Meu doutorado foi realizado na Universidade do Estado de Santa Catarina. Entrei em 2014, no início dos cortes das verbas da Pós-Graduação, ainda durante o governo PT, que foi intensificado pelo governo PMDB e, posteriormente, pelo governo PSL. A minha linha de pesquisa (História da Educação) tem uma característica muito específica: seus resultados não são mensuráveis diretamente. Vivemos um imediatismo, onde, de modo geral, as pesquisas necessitam apresentar resultados imediatos, e que possam ser mensuráveis e colocados em gráficos bonitos acompanhado de fotos de crianças usando equipamentos de alta tecnologia. A pesquisa em História da Educação é diferente. Ela produz “apenas” conhecimento, que é apropriado lentamente pelos interessados (no caso, professores), produzindo mudanças substanciais, mas a médio e longo prazo. E esse tipo de pesquisa não tem espaço na iniciativa privada, e não terá em uma instituição que venha a aderir a um programa semelhante ao “Future-se”, apresentado pelo Ministério da Educação. Resumindo, fora de uma instituição pública como a UDESC, a pesquisa nem teria ocorrido.

Você leciona na educação básica da rede municipal de São Francisco do sul, como a Escola Moderna pode contribuir na sua atuação na comunidade escolar?
Na mesma linha do que acabei de falar, não há resposta única para essa resposta. Particularmente, eu vejo duas grandes contribuições. Primeiramente, a que mencionei acima: desconstruir a ideia que estamos inventando a roda o tempo todo. Aprender que nossa ancestralidade enquanto professor é formada por práticas construídas historicamente é libertador para aqueles que tratam o passado como tabu. Assim, a velha pergunta “que tipo de professor você é?” feita em 9 a cada 10 reuniões pedagógicas nas escolas perde o sentido. Não existe tipo de professor, existem práticas que compõem nossa identidade, que podem ter origem desde os jesuítas e os professores “tradicionais” até as discussões sobre educação e tecnologia. Se for tentar dar um exemplo mais objetivo, posso dizer que Ferrer y Guardia e sua experiência educacional deu grande visibilidade à ideia de Educação Integral, criada pelos anarquistas, de modo que foi rapidamente apropriada por diversos movimentos educacionais, como o escolanovista, além de estar presente em políticas curriculares, como o caso na nossa atual BNCC.

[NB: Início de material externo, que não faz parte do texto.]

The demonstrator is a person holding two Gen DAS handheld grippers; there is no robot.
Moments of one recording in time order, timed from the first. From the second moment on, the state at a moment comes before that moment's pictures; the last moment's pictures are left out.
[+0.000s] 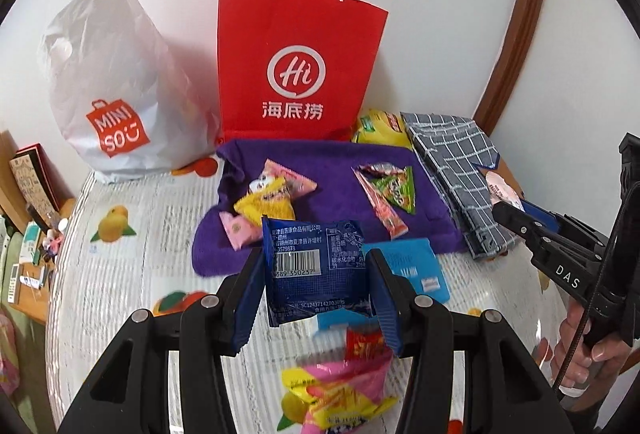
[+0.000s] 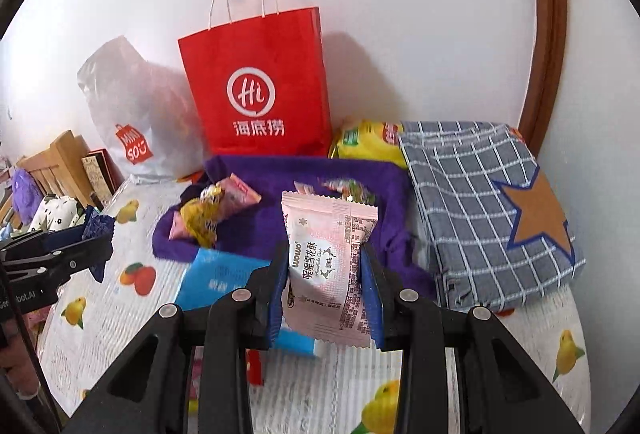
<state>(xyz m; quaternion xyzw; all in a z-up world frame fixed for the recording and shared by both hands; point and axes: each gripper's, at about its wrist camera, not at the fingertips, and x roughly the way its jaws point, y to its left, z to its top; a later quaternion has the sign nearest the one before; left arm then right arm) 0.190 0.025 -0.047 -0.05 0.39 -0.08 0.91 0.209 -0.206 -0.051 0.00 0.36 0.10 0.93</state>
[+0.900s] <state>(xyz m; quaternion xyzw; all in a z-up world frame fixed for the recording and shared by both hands) 0.296 0.032 -0.048 -0.06 0.40 -0.08 0.91 0.329 -0.171 -0.045 -0.01 0.35 0.13 0.93</state>
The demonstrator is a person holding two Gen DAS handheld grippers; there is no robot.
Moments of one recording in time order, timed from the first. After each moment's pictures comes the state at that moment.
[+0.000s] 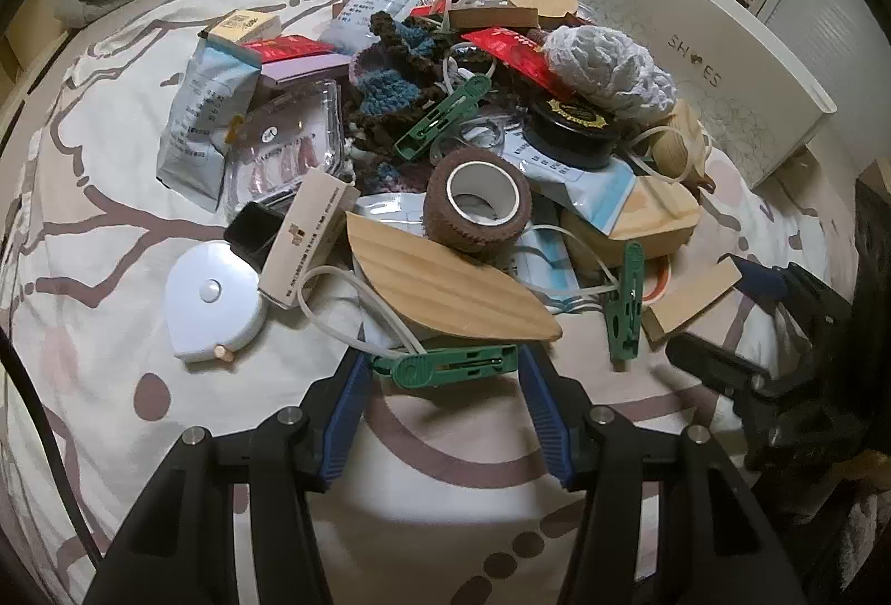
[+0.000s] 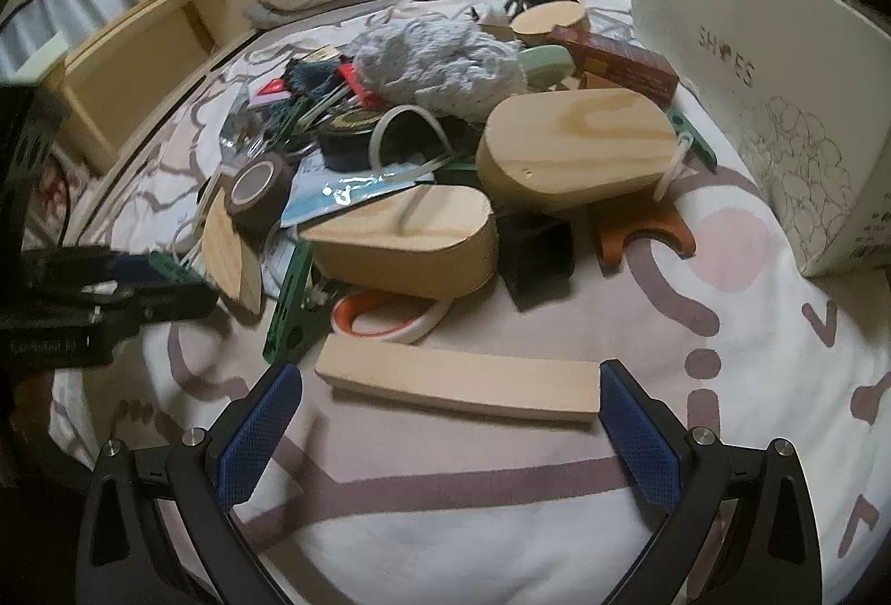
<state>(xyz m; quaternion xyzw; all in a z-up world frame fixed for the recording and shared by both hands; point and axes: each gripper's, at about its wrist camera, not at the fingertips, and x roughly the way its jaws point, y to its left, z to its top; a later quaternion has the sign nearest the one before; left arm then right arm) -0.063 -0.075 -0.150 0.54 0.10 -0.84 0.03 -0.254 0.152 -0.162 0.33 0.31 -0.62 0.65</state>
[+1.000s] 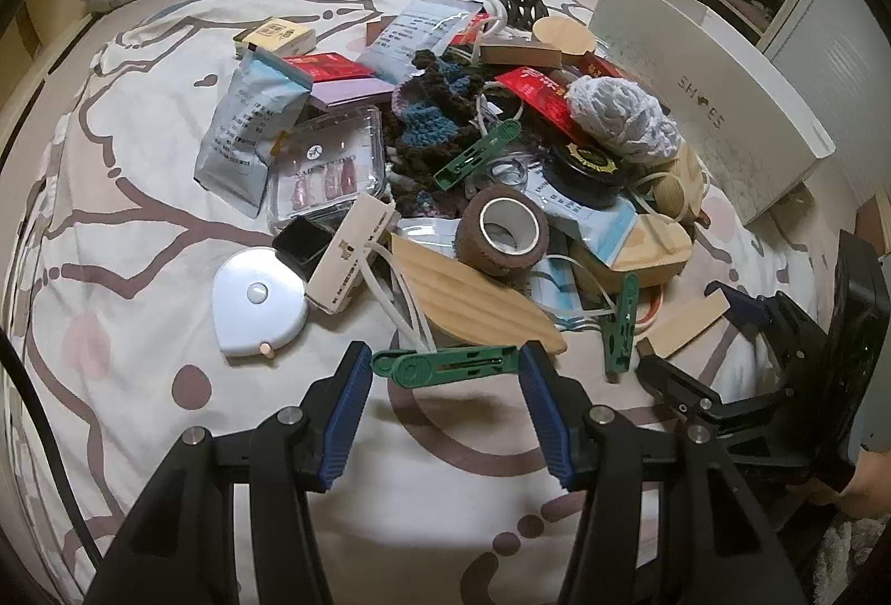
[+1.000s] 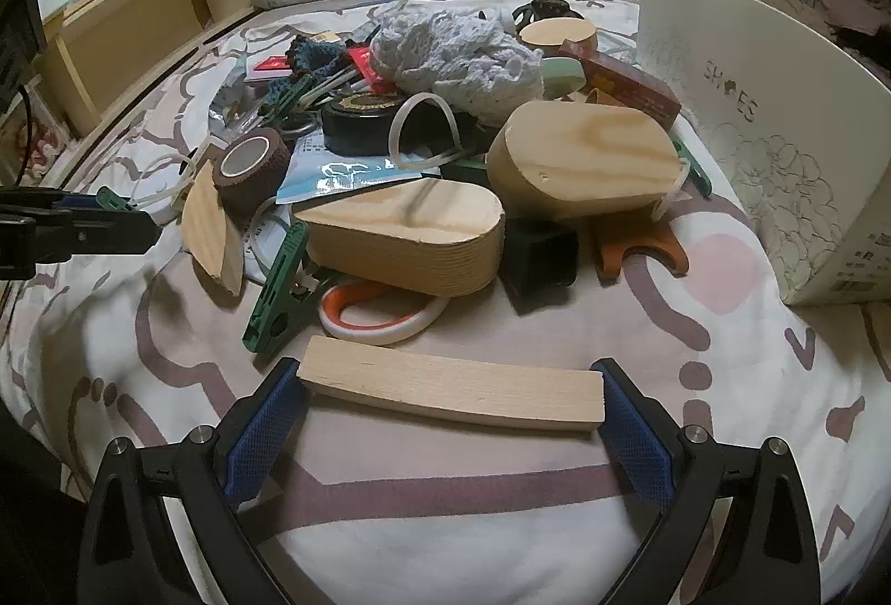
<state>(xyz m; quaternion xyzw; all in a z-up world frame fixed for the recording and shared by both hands) -0.051 -0.094 -0.130 0.52 0.15 -0.84 0.06 -0.239 0.155 -0.168 0.28 0.35 -0.64 0.63</state>
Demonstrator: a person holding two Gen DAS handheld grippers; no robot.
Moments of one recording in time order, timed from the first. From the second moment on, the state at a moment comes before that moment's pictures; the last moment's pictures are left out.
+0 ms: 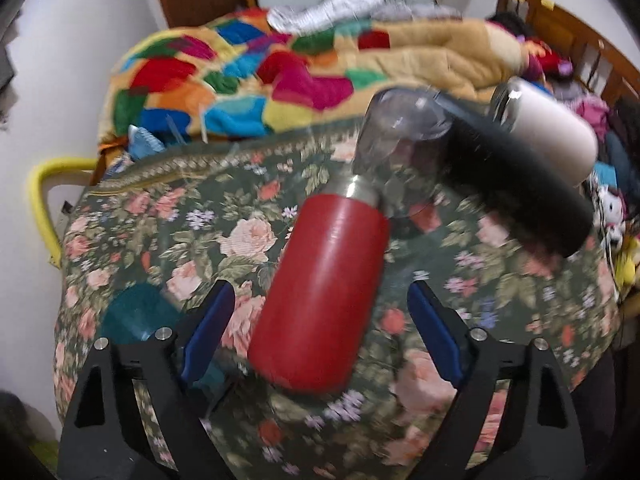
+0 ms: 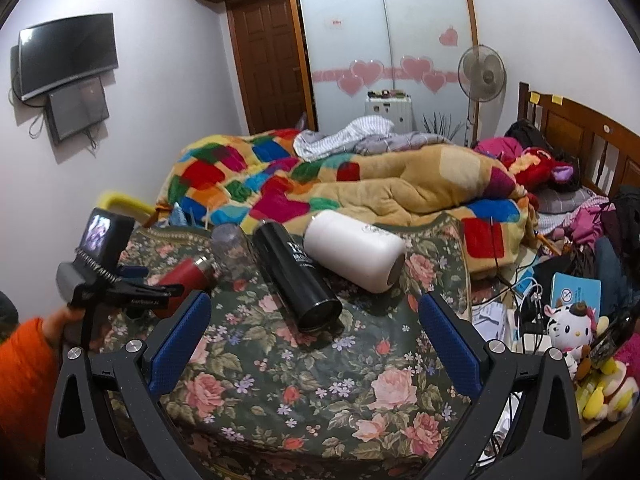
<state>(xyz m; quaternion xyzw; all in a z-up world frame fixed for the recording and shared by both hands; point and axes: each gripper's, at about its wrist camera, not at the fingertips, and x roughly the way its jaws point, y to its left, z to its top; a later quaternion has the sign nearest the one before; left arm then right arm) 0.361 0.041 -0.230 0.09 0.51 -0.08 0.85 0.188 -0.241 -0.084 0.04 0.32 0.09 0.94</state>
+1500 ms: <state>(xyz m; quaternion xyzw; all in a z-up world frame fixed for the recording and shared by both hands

A outra contribuição é desconstruir a lógica de emissor/receptor das políticas públicas em educação. Ainda se acredita muito que a educação funciona da seguinte forma: alguém, bem intencionado ou não, cria uma política e os professores tentam executá-la. A realidade não é assim. Ressignificamos as prescrições o tempo todo. Os professores da Escola Moderna de Stelton não tentaram “copiar” a Escola Moderna de Barcelona com base nos escritos de Ferrer y Guardia. E isso nos leva a outra frase que ouvimos o tempo todo no meio da educação “Ninguém, até hoje, aplicou Paulo Freire na Educação”. Não, e sabe por que? Porque ninguém aplica nada, e o próprio Freire nos ensina isso. Nos apropriamos de Freire, Ferrer y Guardia, e construímos nossas práticas criativamente. E o livro, resultante da pesquisa, evidencia isso. Um exemplo prático: em São Francisco do Sul, em 2018, os vereadores, no auge do populismo criado por esse tipo de coisa, aprovaram uma lei para a volta da Educação Moral e Cívica. Tirando questões de problemas do texto legal, antes de entender essa lógica de apropriação, eu ficaria apreensivo. Agora, vejo de outra forma. Os professores (inclusive eu) vão ressignificar essa tentativa prescrição, e poderão criar discussões bacanas, sobre cidadania, política e moralidade. Isso ocorre porque, a despeito do que pensam os grupos políticos, especialmente os conservadores, mudanças na educação nunca foram feitas na base da força. Quando a monarquia espanhola tentou fazer isso, alçou o educador Francisco Ferrer y Guardia do semi-anonimato a um lugar de destaque no mundo inteiro.